Decentralised Blockchains and Distributing the Power of AI

Does blockchain need AI more than AI needs blockchain? This is the question Arian led with, and it’s a thought-provoking one. In her perception, AI needs blockchain more from a practical point of view, but blockchain probably needs AI more from the public perception side of things.

Yet, as people in positions of power figure out what blockchains are and what they can do (essentially, they are distributed databases), governments and corporations who enjoy the benefits of centralised power will resist the technology. After all, if any technology has the ability to give them even more power, it’s AI. They won’t want to distribute that power without a fight, and running AI on blockchains would do just that.

Be that as it may, the decentralised structure of Web 3.0 will threaten all types of centralised power, giving users more control over their data and decisions.
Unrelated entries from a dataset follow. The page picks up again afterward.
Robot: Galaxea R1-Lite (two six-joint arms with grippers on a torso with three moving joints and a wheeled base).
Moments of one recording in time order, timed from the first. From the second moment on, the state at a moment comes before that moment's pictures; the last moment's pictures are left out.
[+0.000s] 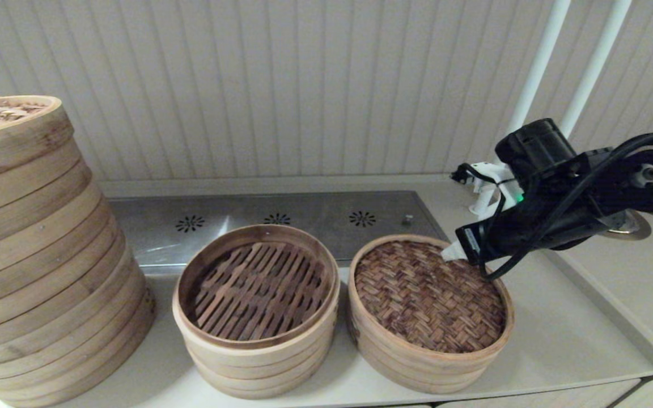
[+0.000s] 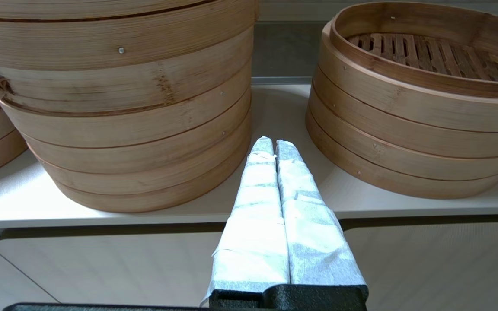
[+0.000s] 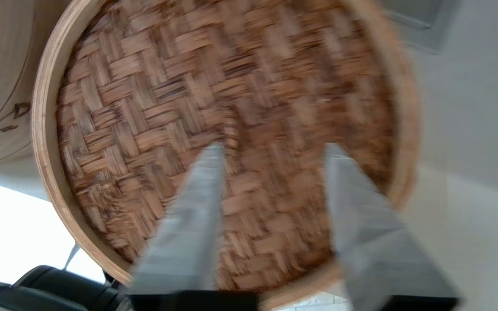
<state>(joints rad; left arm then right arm) -0.01 0.00 -0.01 0.02 0.00 0.01 0.32 1.76 -1.39 0.48 0.05 -0.02</state>
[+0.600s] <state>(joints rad) -0.01 0.00 -0.01 0.02 0.00 0.01 0.36 1.87 -1.38 0.44 0.05 -0.01</state>
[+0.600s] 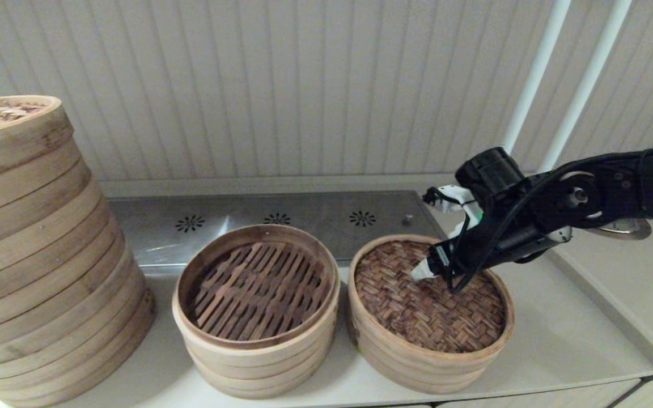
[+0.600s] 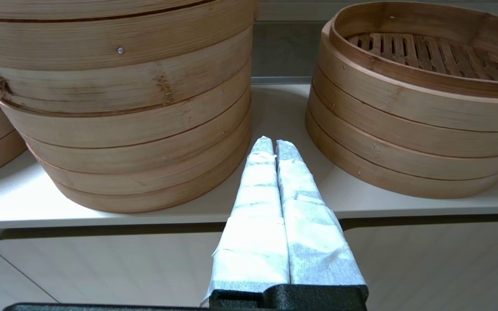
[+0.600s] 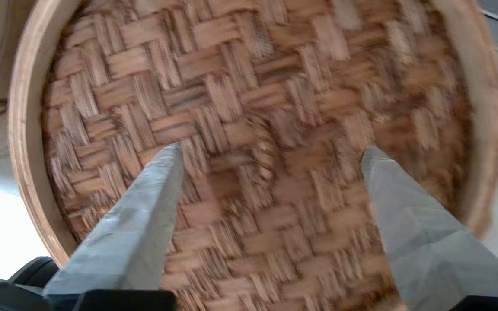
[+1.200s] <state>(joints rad) -0.01 0.00 -0.01 0.02 0.00 0.01 0.37 1.92 -1.38 0.40 0.05 0.00</state>
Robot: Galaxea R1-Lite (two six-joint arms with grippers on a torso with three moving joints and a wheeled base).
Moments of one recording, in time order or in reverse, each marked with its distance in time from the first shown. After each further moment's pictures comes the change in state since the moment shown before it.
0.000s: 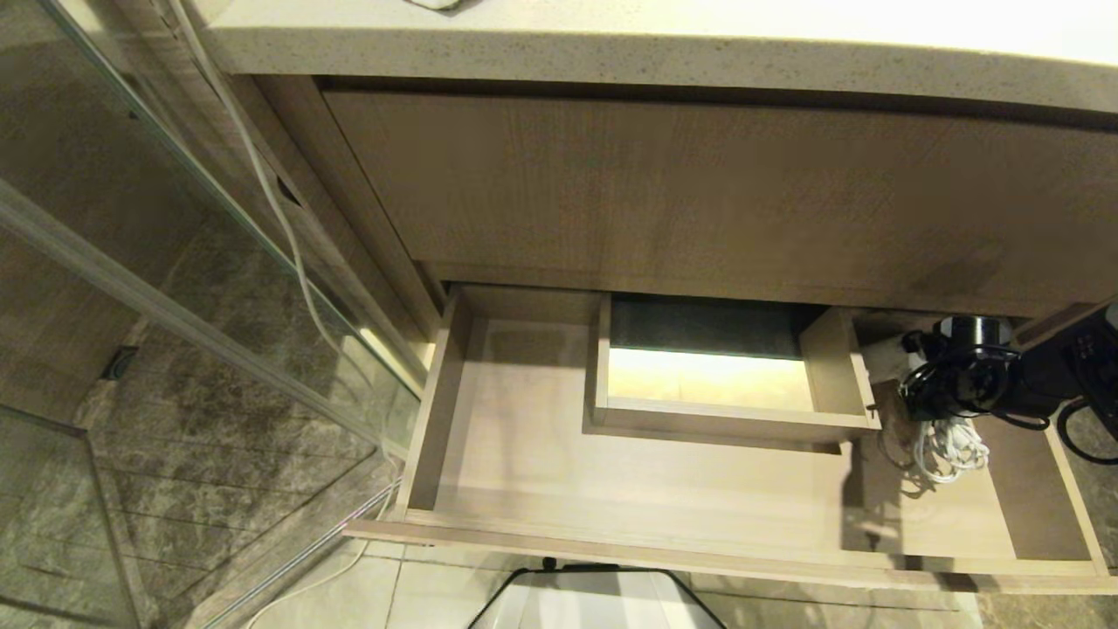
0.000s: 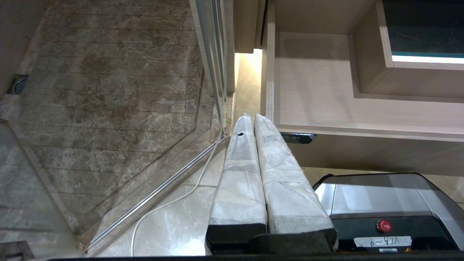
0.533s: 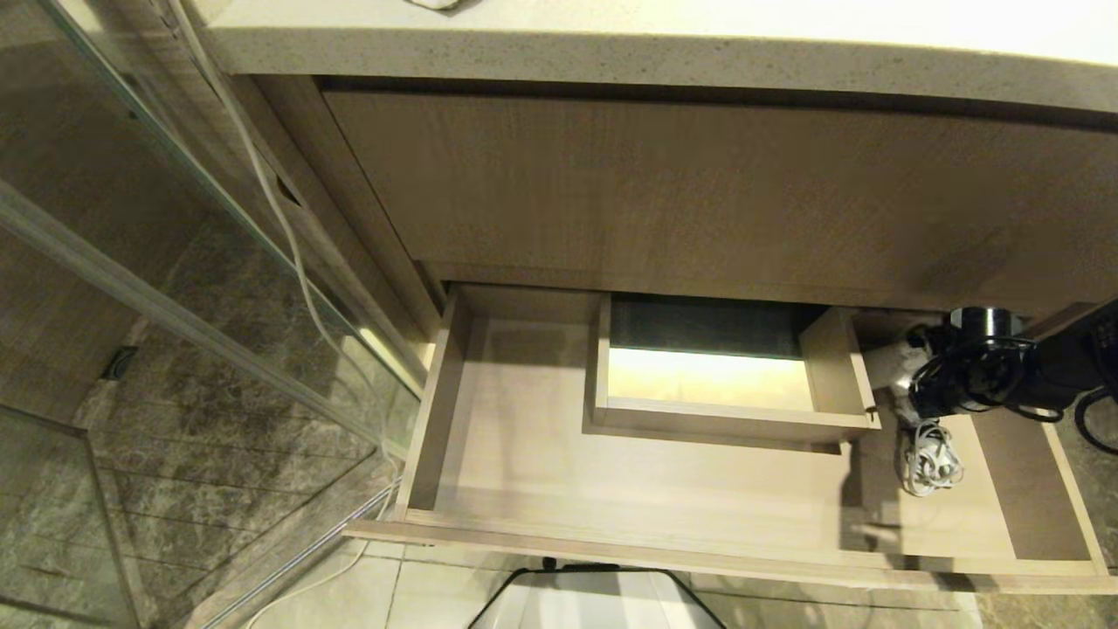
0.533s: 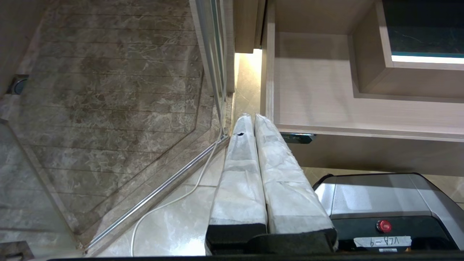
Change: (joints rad) left arm 0.000 0.000 0.000 0.000 0.000 0.000; right arm -0.001 -0.086 0.059 0.027 0.001 -0.034
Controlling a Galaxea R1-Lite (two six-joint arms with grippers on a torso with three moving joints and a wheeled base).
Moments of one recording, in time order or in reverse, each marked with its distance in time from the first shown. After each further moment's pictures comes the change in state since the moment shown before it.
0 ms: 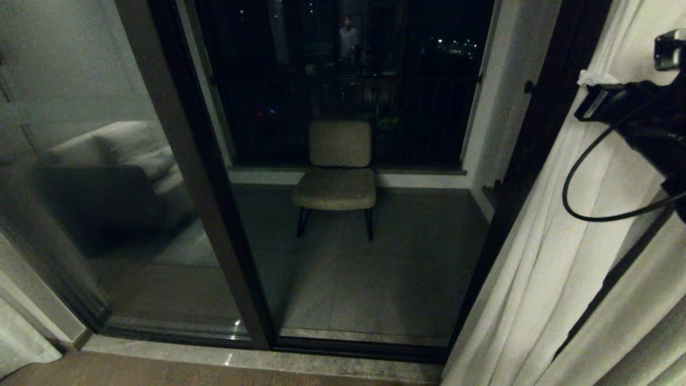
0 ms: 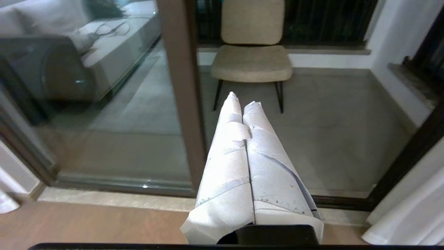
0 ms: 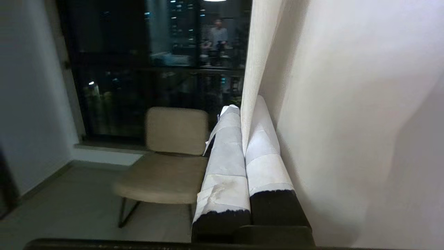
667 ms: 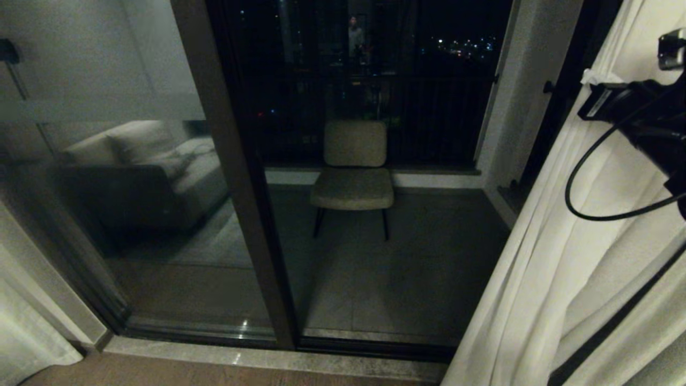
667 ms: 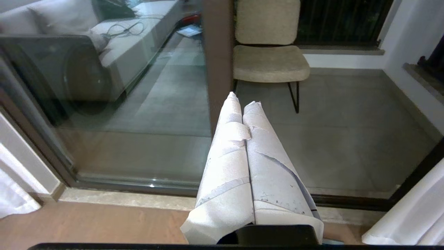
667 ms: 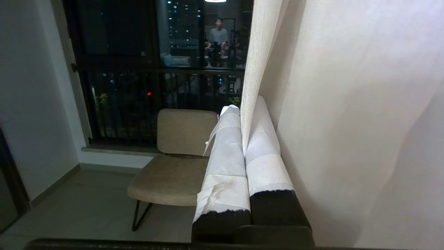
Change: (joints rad) left arm 0.000 0.000 0.000 0.000 0.001 0.000; right arm 0.001 -0.002 -0.003 0.003 0.000 0.000
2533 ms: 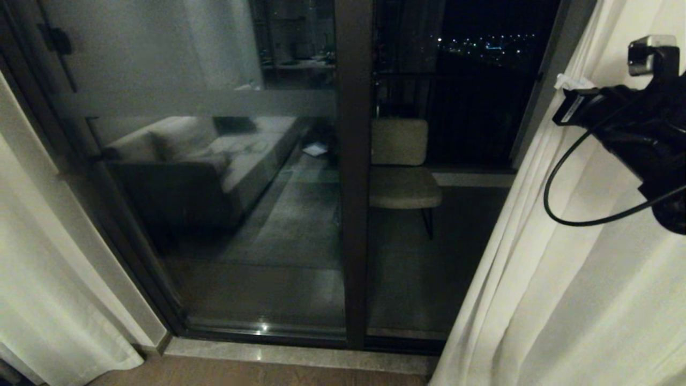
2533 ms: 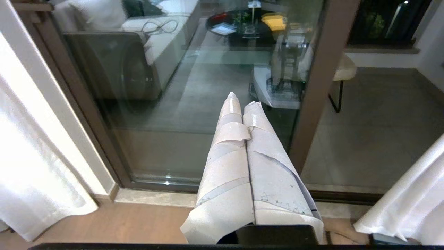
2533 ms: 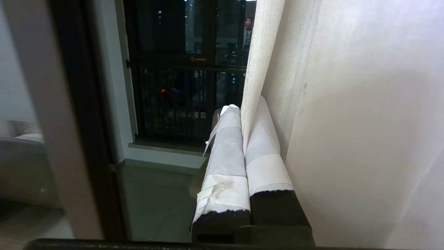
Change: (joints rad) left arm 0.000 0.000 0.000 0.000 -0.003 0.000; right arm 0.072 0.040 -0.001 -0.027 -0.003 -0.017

Therefore, we may see pushback from vested interests who wish to hold onto the power centralisation and secrecy give them.

Using one example of how AI and blockchain can work together to empower people, Arian talked about DAOs. Distributed Autonomous Organisations allow users and token holders to make decisions, but they can lead to decision fatigue. AI models could learn how each user thinks and what they value, eventually making decisions on their behalf. This could have vast implications for everything from Democracy itself to making it easier to accept or reject terms and conditions when using web services.

AI Making Decisions Requires Radical Transparency

Speaking more about AI making decisions, Arian rightly said that blockchain can provide the kind of radical transparency needed to create both truth and accountability. Another speaker at the conference, FICO’s Scott Zoldi, also pointed this out, highlighting how AI has a public trust issue, and blockchain can help with that.

“It’s the perfect marriage,” Arian said. Yet, the benefits of the two technologies coming together go further. While blockchain can help make AI more transparent and can enhance data security and privacy, AI can help blockchains scale and detect fraudulent transactions. Both technologies have superpowers, and when joined together, they become an “uber power.”

Of course, there are still lots of questions about what happens to everyone’s data when used in AI models, and blockchain alone can’t mitigate all the potential problems. Federated learning across nodes can separate the data from the machine learning itself, differential privacy can add noise to the data so it can’t be tied to an individual so easily, and zero-knowledge proofs can help prove something without actually revealing it.

Blockchain Technology Needs to Scale Quickly

Data processing on decentralised networks is a paradigm shift, but it requires a level of scalability that has not yet been reached. While blockchain won’t be used for everything, even tracing the decision-making process for highly complex AI models would require a level of scalability we haven’t seen in a live environment yet.

Of course, using blockchain for exactly that purpose is a great use case. The time-stamped records on blockchains make it perfect for creating accountability and transparency in AI, both in terms of steps developers took and decisions the models themselves have taken, as well as the data used.

All that said, Arian has a warning for the London Blockchain Conference attendees: blockchain is falling behind its potential, and if we don’t move fast and scale quickly, people may stop using it and move onto other things.

It’s All About Unbounded Scaling

Somi Arian is right—the potential of blockchain technology is limited by its ability to scale. While layer two solutions and side chains have been promised and developed, they introduce secondary problems, such as security vulnerabilities or breaking the chain of signatures that create the transparency most seek.

One of the best solutions is to scale the original Bitcoin protocol—bigger blocks bring many benefits, not least of which is the ability to scale quickly into millions of transactions per second. New possibilities in the areas of microtransactions and data transfers are enabled with scalable blockchain technology.